- **Record extracts**:

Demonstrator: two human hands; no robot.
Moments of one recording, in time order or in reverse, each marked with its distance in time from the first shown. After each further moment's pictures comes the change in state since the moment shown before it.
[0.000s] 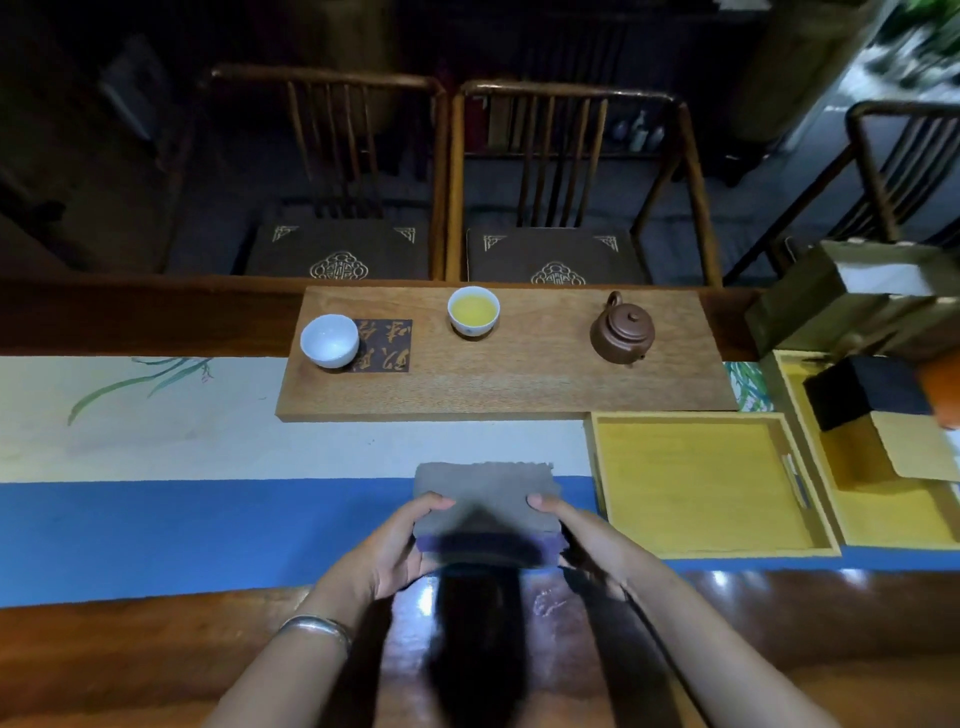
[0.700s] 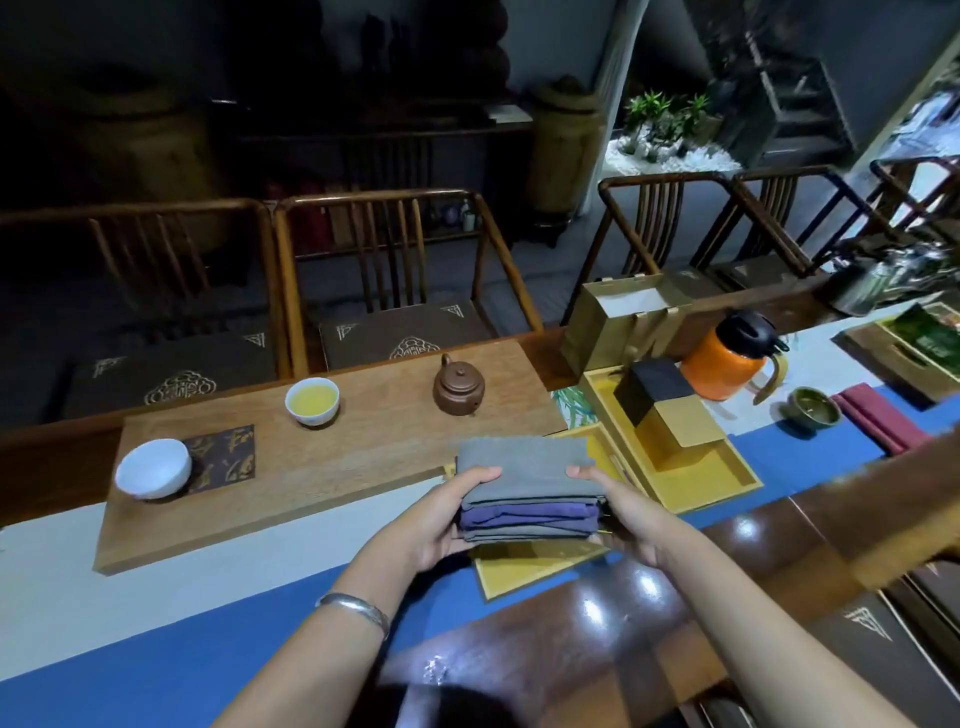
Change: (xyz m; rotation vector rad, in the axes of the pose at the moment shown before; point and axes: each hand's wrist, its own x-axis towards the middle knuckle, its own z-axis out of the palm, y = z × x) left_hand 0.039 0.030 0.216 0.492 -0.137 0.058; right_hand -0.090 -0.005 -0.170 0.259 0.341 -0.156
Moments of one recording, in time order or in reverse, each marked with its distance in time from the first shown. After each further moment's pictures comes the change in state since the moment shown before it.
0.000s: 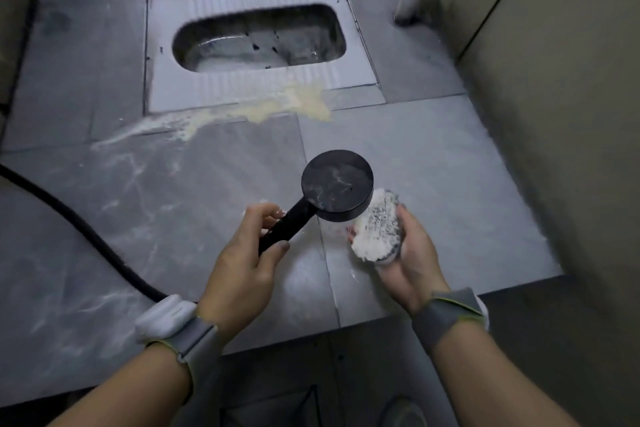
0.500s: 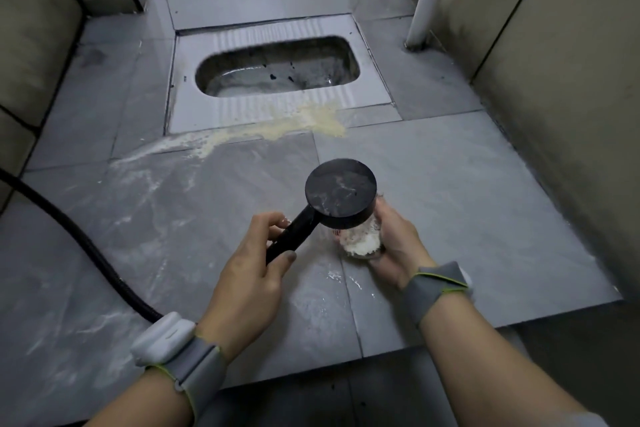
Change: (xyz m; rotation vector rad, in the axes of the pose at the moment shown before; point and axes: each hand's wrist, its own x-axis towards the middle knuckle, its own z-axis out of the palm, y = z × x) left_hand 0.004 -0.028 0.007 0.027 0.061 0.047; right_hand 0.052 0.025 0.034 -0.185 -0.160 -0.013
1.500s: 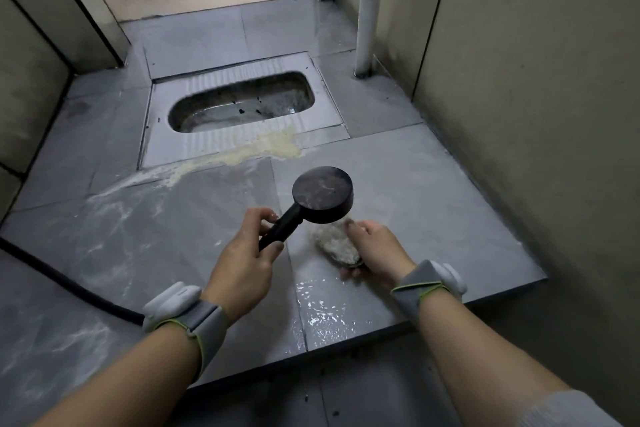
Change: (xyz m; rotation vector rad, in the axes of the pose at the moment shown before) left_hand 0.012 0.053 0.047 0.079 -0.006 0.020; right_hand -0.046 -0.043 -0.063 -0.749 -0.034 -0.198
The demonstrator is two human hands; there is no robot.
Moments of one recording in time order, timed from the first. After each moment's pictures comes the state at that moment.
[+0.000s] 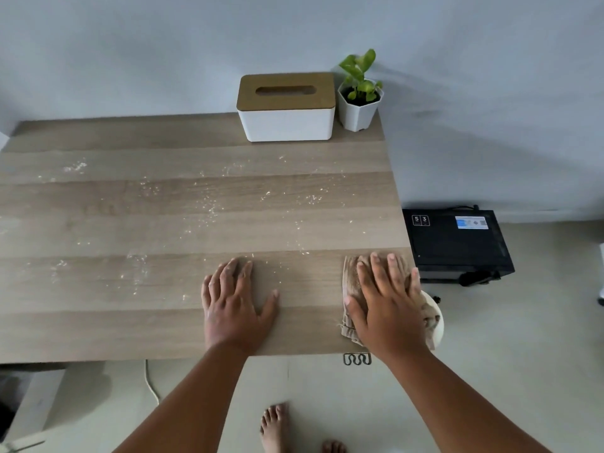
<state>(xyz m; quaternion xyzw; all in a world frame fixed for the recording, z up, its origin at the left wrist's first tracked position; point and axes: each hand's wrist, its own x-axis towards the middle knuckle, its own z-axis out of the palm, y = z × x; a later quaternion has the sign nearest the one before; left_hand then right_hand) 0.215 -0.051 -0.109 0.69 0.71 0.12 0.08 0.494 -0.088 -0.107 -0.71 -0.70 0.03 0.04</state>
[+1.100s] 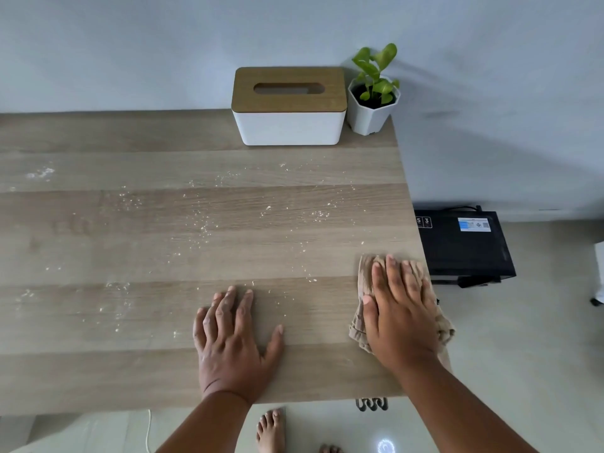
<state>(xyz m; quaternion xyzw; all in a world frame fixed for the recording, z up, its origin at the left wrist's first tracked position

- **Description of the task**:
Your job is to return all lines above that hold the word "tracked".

- **Answer space**:
<state>(xyz m; quaternion xyzw; all in a world frame fixed for the recording, z up, its origin at the left wrist's first tracked position; point and axes: each hand's wrist, its own x-axis towards the middle knuckle, its own z-axis out of the palm, y = z × x; a later quaternion has the sign nearest the one before; left_hand then right_hand) 0.215 -0.051 -0.109 0.69 0.71 0.12 0.08 0.494 -0.088 -0.107 -0.71 -0.70 0.03 0.04</state>
<state>(xyz m; quaternion xyzw; all in a world frame fixed for the recording, z up, its origin at the left wrist's first tracked position

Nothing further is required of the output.